* **Exercise requirements**
Go through the data and copy each line where the string "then" appears.

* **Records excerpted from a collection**

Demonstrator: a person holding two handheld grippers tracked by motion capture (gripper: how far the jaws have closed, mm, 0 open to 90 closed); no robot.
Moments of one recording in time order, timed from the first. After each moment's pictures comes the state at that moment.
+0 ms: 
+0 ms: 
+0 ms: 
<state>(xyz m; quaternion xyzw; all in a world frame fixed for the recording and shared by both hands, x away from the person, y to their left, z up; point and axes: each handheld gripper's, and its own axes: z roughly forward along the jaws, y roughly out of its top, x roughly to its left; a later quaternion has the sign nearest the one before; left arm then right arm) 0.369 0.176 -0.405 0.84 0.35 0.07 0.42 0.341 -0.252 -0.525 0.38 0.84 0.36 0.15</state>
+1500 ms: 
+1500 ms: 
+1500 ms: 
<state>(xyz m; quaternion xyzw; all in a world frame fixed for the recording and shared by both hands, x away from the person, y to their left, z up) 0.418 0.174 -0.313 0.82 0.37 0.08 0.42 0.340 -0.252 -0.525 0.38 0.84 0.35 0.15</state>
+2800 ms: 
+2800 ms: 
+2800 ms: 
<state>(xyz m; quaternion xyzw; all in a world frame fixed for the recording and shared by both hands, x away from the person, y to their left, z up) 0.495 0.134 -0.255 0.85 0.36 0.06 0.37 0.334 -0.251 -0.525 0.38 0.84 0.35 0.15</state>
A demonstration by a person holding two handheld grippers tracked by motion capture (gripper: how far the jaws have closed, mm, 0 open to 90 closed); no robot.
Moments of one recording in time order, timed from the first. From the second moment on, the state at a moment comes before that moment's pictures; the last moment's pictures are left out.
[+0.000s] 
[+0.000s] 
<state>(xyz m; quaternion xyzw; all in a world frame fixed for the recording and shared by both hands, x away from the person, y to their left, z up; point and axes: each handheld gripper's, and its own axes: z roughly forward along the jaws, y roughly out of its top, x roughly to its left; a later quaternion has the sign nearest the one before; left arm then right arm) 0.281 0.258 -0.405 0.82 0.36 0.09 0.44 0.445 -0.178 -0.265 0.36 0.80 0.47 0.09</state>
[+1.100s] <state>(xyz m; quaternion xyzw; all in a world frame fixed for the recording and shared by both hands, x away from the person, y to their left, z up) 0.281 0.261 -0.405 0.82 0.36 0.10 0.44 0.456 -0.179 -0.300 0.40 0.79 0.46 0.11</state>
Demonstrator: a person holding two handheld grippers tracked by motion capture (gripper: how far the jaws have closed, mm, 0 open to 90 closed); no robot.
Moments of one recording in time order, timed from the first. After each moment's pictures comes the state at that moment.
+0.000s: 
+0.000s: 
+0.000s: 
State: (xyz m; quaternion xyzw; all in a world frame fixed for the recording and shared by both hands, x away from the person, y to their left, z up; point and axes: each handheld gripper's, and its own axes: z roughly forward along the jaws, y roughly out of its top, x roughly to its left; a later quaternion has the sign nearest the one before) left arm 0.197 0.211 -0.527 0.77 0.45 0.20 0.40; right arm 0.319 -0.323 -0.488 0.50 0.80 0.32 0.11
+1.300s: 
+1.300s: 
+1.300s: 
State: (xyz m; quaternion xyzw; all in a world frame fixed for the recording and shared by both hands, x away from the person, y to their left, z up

* **Response area**
<state>(xyz m; quaternion xyzw; all in a world frame fixed for the recording and shared by both hands, x away from the person, y to their left, z up; point and axes: each handheld gripper's, and its own axes: z roughly forward along the jaws, y roughly out of its top, x roughly to its left; a later quaternion has the sign nearest the one before; left arm then right arm) 0.369 0.176 -0.405 0.84 0.35 0.07 0.42 0.341 -0.252 -0.525 0.38 0.84 0.36 0.15</state>
<state>(xyz m; quaternion xyzw; all in a world frame fixed for the recording and shared by both hands, x away from the person, y to their left, z up; point and axes: each handheld gripper's, and its own axes: z roughly forward along the jaws, y roughly out of its top, x roughly to its left; a later quaternion has the sign nearest the one before; left arm then right arm) 0.281 0.258 -0.405 0.82 0.36 0.09 0.44 0.445 -0.178 -0.265 0.36 0.80 0.47 0.09</state>

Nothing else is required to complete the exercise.